Journalist Matthew Keys Convicted Of Helping Anonymous Hack LA Times

Keys faces up to 25 years in prison.

A Sacramento jury Wednesday convicted journalist Matthew Keys of helping Anonymous hack into the Los Angeles Times and revise a story on its website.

Keys, 28, faces a maximum of 25 years for three felonies related to sharing login information from the Tribune Media Co., which owned the newspaper and the TV station where Keys worked, according to Politico.

Keys repeated the comment when reached by a HuffPost reporter.

“It’s bullshit,” he said.

The verdict came on the jury's second day of deliberations. Keys was convicted of conspiracy to cause damage to a protected computer, transmission of malicious code, and attempted transmission of malicious code.

A spokesperson for the U.S. attorney’s office told Motherboard that prosecutors would probably ask for a sentence of “less than five years.”

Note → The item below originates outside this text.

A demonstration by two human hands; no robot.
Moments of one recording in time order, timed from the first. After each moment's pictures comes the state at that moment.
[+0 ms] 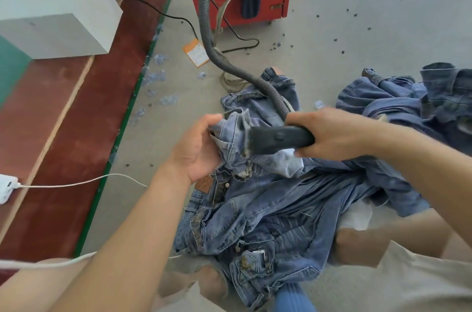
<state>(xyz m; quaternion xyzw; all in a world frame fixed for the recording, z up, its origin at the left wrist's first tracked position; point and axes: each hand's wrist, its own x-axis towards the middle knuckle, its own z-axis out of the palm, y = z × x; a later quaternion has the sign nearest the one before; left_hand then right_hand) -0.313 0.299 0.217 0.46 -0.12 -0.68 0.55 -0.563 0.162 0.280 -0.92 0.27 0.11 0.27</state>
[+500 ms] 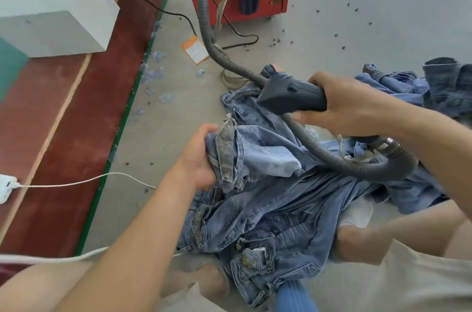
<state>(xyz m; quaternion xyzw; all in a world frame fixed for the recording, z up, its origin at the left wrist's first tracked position) -0.321 0.303 0.196 0.53 -0.02 -0.71 0.47 -0.566 0.144 0.297 -0.87 0.40 0.00 0.28</state>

Keys was a disgruntled ex-social media editor of a Sacramento station, Fox 40, who wanted to harm his former employer, according to prosecutors. The station lost control of its Twitter and Facebook accounts for several days in 2010 after Keys, who already had been fired, changed passwords, prosecutors said. Keys sent harassing emails to his former boss, authorities said.

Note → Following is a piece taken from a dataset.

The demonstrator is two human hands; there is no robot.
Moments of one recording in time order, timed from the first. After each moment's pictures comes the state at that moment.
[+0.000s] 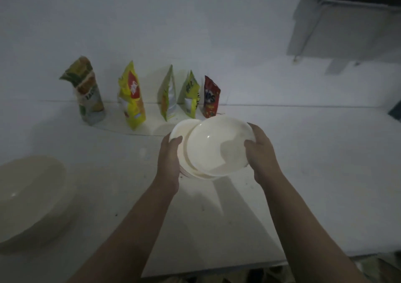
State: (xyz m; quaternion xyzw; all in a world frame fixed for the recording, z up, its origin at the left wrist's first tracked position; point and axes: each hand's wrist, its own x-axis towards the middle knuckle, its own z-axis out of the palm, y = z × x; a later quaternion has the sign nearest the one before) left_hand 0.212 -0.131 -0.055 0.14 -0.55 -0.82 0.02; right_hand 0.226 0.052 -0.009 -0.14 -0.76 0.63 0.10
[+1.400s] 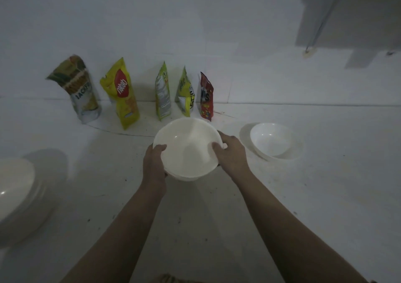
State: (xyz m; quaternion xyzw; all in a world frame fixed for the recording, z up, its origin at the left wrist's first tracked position) left_hand 0.179 -0.098 -0.085 0.25 -0.55 -0.79 0.08; right_hand 0.151 0.083 -0.077 0.08 -0.86 0.49 0.10
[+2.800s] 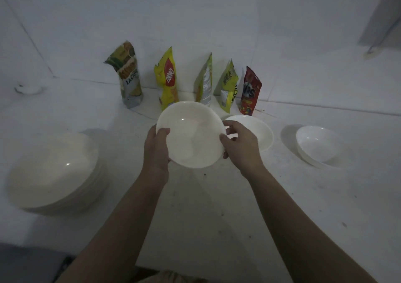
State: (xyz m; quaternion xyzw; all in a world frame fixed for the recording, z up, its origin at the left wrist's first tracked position) left_hand 0.207 -0.187 -0.047 0.25 -0.57 -0.77 0.16; right_hand 0.171 -0.016 -0.040 0.03 -0.84 0.55 0.03
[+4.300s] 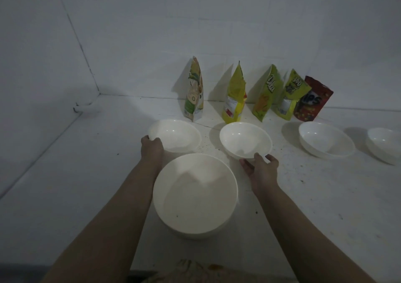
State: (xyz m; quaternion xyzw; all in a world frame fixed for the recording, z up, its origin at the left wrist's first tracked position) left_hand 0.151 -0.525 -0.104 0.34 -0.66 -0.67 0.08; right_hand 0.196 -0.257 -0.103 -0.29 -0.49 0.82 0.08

"Go fuck some shit up," Keys said, while passing along the username and password to a hacker. A hacker later changed the headline of a Los Angeles Times story by using information Keys supplied.

Keys claimed he was acting as an undercover journalist when he contacted members of Anonymous.

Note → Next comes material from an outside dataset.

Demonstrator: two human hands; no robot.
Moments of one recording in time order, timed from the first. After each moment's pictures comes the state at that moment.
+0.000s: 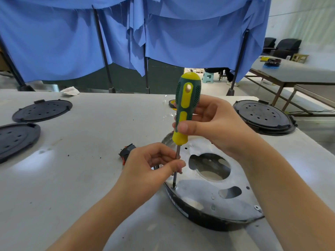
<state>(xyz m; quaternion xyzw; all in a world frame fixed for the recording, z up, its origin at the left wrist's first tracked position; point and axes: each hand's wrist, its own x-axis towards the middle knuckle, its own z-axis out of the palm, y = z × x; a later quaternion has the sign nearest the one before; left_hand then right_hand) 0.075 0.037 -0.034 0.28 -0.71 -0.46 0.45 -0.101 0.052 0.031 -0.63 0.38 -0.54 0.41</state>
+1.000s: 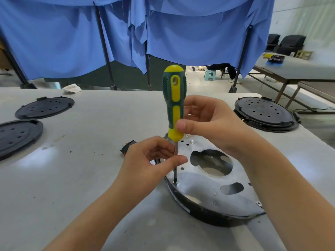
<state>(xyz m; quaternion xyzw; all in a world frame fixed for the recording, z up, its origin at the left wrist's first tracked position) 0.077 0.037 -0.034 0.30 -0.71 -0.42 0.48 -0.095 0.053 0.026 -0.64 0.37 -0.52 0.43</state>
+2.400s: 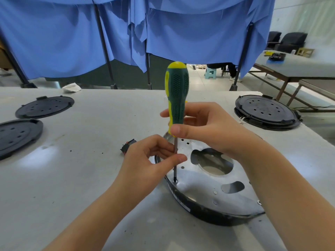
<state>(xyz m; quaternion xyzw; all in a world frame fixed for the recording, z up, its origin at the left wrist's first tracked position) 0.078 0.037 -0.035 0.31 -0.73 -0.38 0.48 -0.092 0.055 0.025 -0.67 0.43 -0.46 0.39</state>
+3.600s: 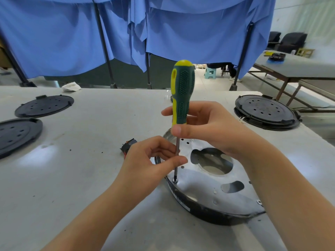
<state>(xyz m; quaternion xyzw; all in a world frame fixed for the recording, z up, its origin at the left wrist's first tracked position) 0.078 0.038 -0.036 0.31 -0.73 -0.39 0.46 -0.091 0.058 0.029 -0.66 0.42 -0.46 0.41</state>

“This is a guy who went where he needed to go to get the story. He went into the sort of dark corners of the Internet. He’s being prosecuted for that, for going to get the story," attorney Jay Leiderman told HuffPost in 2013.

In an FBI interview, Keys admitted to his involvement. He waived his Miranda rights, apparently hoping to receive favorable treatment in exchange for cooperating, according to Wired.

Keys' attorney planned to appeal, arguing that prosecutors overreached by charging Keys for what amounted to minor damage.

Federal prosecutors indicted Keys in 2013, when he was a deputy social media editor at Thomson Reuters.